*TASK OBJECTIVE*. From the line containing "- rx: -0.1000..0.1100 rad" to the line containing "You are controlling" in the entries below, reproduce every line exactly, ends included. Nothing else belongs in the copy, and no pictures.

Start of TASK MATERIAL

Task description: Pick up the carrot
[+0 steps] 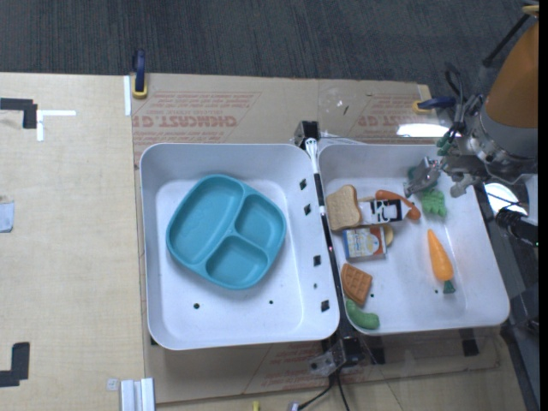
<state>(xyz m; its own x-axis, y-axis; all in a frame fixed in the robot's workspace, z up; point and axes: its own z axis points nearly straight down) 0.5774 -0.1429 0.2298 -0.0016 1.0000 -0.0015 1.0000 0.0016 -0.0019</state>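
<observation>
Here, tapered orange carrot point(440, 259) on smooth white bin point(479, 311).

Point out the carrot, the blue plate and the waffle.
carrot point(440, 259): camera view, middle of its orange body, right bin.
blue plate point(199, 219): camera view, floor of its largest compartment, left bin.
waffle point(356, 282): camera view, centre of its gridded face, right bin.
</observation>
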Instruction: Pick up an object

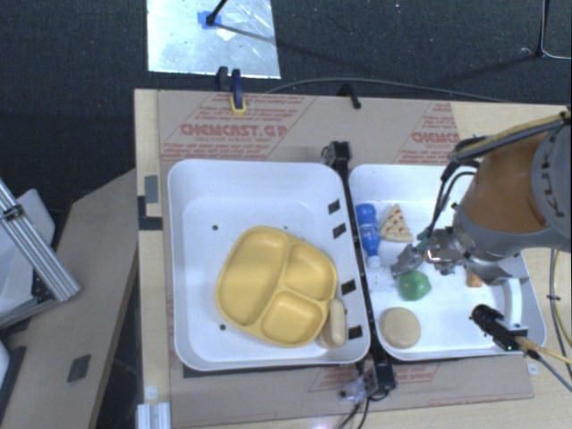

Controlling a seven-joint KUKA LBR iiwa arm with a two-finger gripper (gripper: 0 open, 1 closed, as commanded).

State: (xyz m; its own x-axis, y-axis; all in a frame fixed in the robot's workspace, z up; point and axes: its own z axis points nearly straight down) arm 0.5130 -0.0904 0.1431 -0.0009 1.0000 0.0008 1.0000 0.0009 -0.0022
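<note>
The gripper [413, 262] hangs low in the right bin [447, 347], just above and touching the top edge of a green ball [414, 285]; whether it is spread or closed cannot be told from this slanted view, and nothing is visibly clamped. The ball sits near the bin's middle and looks to be the likeliest target. It seems light, smooth and probably a hard plastic toy, so it may roll or squirt out; a hold across its widest part, from straight above, looks safest. Being round, it has no long axis and points nowhere in particular. At about six o'clock from it lies a tan round cookie [400, 326], flat and stiff-looking. At eleven o'clock a pizza slice [395, 224] points its tip toward twelve, and beside that a blue bottle [366, 229] lies with its long axis running twelve to six. In the left bin [259, 181] rests a yellow divided plate [273, 284].
</note>
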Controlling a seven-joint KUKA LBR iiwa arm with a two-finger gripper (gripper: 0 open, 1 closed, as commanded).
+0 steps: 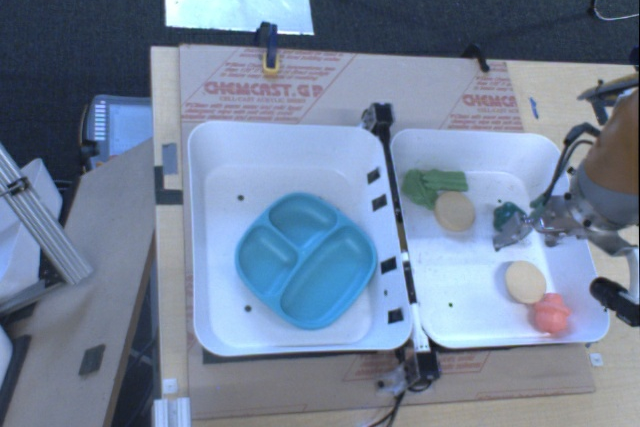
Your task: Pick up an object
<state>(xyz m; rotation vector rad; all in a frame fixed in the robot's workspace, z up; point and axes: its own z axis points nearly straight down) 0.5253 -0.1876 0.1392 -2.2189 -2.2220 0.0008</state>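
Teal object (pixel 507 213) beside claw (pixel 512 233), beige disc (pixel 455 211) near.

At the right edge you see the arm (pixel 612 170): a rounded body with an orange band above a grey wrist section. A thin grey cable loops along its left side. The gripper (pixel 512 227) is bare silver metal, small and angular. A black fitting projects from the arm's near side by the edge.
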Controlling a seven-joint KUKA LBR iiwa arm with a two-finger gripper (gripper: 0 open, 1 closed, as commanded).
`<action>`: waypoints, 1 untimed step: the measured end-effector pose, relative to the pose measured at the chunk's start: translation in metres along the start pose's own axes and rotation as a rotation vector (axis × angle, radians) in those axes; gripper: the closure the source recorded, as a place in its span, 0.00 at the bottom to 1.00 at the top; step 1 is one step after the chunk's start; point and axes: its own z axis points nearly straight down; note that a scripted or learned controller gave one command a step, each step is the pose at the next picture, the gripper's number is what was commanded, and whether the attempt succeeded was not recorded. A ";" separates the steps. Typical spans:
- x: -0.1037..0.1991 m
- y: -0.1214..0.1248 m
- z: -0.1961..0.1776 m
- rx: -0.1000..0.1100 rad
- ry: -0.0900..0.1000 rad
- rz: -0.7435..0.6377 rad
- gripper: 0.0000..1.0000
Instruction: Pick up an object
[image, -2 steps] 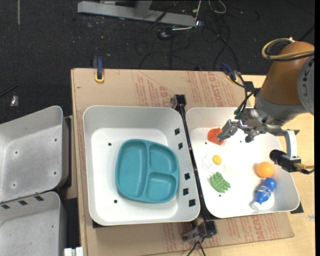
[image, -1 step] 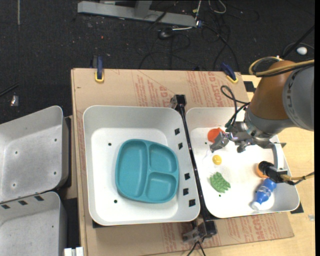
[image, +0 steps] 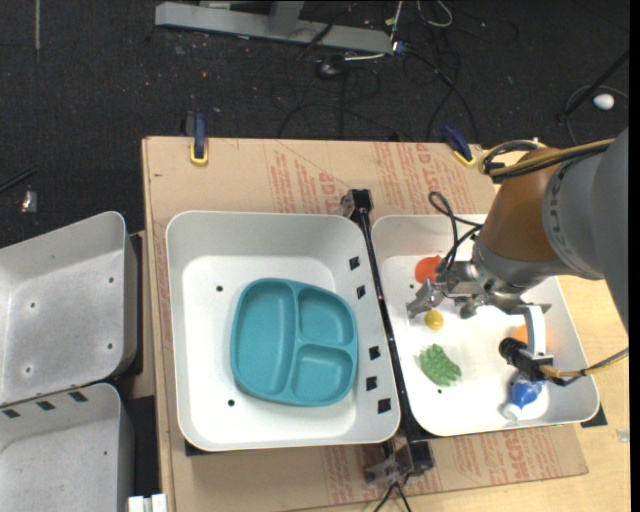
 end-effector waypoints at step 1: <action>0.000 0.002 -0.014 -0.005 0.000 0.000 1.00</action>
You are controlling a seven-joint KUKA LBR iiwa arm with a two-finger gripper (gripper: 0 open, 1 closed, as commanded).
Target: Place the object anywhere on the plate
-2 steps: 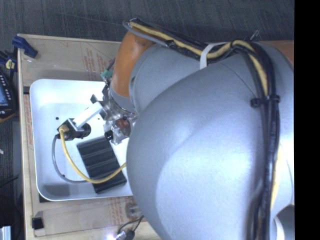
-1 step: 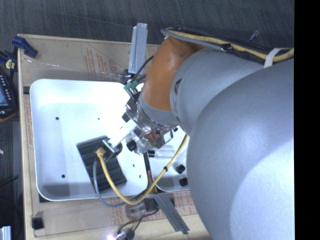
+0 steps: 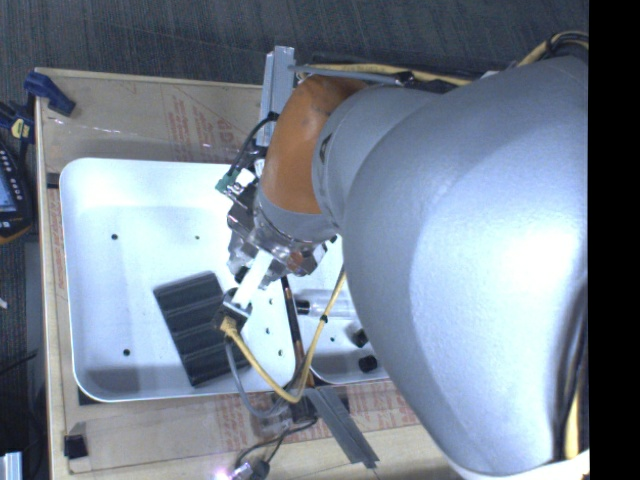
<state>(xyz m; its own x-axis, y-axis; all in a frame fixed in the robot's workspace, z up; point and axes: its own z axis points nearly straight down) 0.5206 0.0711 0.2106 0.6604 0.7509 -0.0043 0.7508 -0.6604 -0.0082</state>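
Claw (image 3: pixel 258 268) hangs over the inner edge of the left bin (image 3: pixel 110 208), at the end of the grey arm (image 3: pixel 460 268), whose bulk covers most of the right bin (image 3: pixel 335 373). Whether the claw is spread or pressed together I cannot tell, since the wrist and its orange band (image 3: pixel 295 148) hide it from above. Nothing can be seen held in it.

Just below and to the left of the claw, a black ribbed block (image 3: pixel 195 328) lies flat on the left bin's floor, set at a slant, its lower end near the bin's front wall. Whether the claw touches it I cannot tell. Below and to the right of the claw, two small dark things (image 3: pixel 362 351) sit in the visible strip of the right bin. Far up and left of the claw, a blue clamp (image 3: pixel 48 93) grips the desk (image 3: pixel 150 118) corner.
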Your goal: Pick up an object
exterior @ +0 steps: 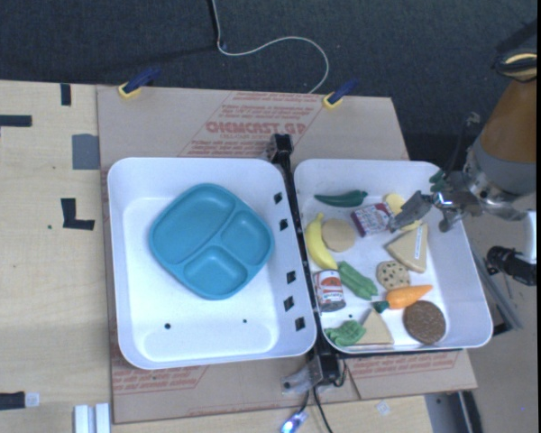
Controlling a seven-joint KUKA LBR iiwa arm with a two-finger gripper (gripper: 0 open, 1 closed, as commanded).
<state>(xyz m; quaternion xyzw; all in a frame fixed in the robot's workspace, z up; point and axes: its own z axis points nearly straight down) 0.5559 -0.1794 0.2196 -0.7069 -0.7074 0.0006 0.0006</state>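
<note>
Toy food pieces lay scattered across the right bin (451, 332), which filled the right-centre of the frame. Along its upper part sat a green chili pepper (341, 198), and just below that a small purple-and-white packet (372, 217) with a yellow lemon-like piece (394, 203) beside it. A banana (319, 244) curved down the bin's left side, touching a pale round bun (339, 235). Lower came a green pickle (357, 280), a small can (330, 290) with a red label, a chocolate-chip cookie (392, 274), a wedge of cheese (411, 249), a carrot (406, 297), a round brown patty (425, 321), a sandwich triangle (375, 330) and a leafy green piece (346, 335) near the bottom edge.

The gripper (417, 206) hung at the upper right of that bin, over the lemon-like piece and the cheese wedge; nothing could be seen between its fingers, and whether they were spread or closed I cannot tell. Behind it the arm (509, 142) reached in from the right edge of the frame, its orange band showing above the grey wrist.

The left bin (131, 332) held a blue divided plate (212, 240), resting in its upper half. Both bins stood on a cardboard sheet (252, 124) with red printing.
</note>
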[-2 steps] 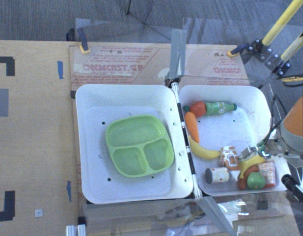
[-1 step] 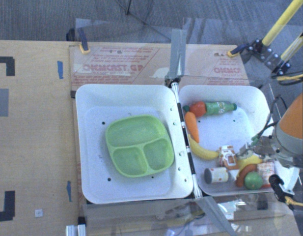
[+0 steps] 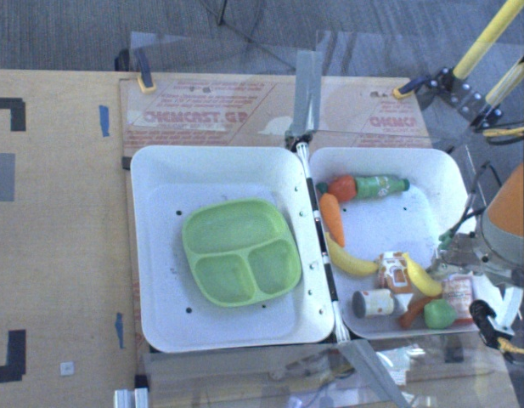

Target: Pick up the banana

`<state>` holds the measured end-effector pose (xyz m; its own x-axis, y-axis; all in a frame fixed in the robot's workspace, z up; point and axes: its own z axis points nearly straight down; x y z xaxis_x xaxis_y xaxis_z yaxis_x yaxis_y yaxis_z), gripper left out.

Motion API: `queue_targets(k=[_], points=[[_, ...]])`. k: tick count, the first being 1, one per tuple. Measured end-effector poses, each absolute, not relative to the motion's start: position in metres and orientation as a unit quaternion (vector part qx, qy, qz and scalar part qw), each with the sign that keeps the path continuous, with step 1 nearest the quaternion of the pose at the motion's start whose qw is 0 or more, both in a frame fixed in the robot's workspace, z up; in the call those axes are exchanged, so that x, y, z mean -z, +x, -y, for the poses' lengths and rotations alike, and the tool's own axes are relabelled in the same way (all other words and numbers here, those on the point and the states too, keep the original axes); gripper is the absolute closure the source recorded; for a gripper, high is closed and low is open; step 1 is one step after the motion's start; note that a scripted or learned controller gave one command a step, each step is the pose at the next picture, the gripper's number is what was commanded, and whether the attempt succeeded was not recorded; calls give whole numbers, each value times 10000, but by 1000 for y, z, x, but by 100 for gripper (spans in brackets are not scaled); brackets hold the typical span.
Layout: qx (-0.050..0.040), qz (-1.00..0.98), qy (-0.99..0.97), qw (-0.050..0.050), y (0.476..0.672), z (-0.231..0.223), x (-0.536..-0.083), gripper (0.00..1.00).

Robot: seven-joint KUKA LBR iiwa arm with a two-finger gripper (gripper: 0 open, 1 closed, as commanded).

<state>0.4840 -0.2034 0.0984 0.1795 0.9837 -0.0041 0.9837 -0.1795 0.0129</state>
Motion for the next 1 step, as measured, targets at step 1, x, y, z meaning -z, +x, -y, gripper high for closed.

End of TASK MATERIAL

*ANSWER TO THE PROBLEM*.
- rx: -0.1000..0.1100 rad
- ry: -0.0900..0.1000 rad
- rz: -0.7435..0.6377 rad
- gripper: 0.0000..1.0000
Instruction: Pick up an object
[image, -2 steps] 
[image, -1 step] 
[image, +0 steps] 
 end-effector waypoints at step 1: <action>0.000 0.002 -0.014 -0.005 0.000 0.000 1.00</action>
You are controlling a seven-joint KUKA LBR iiwa arm with a two-finger gripper (gripper: 0 open, 1 closed, as commanded).

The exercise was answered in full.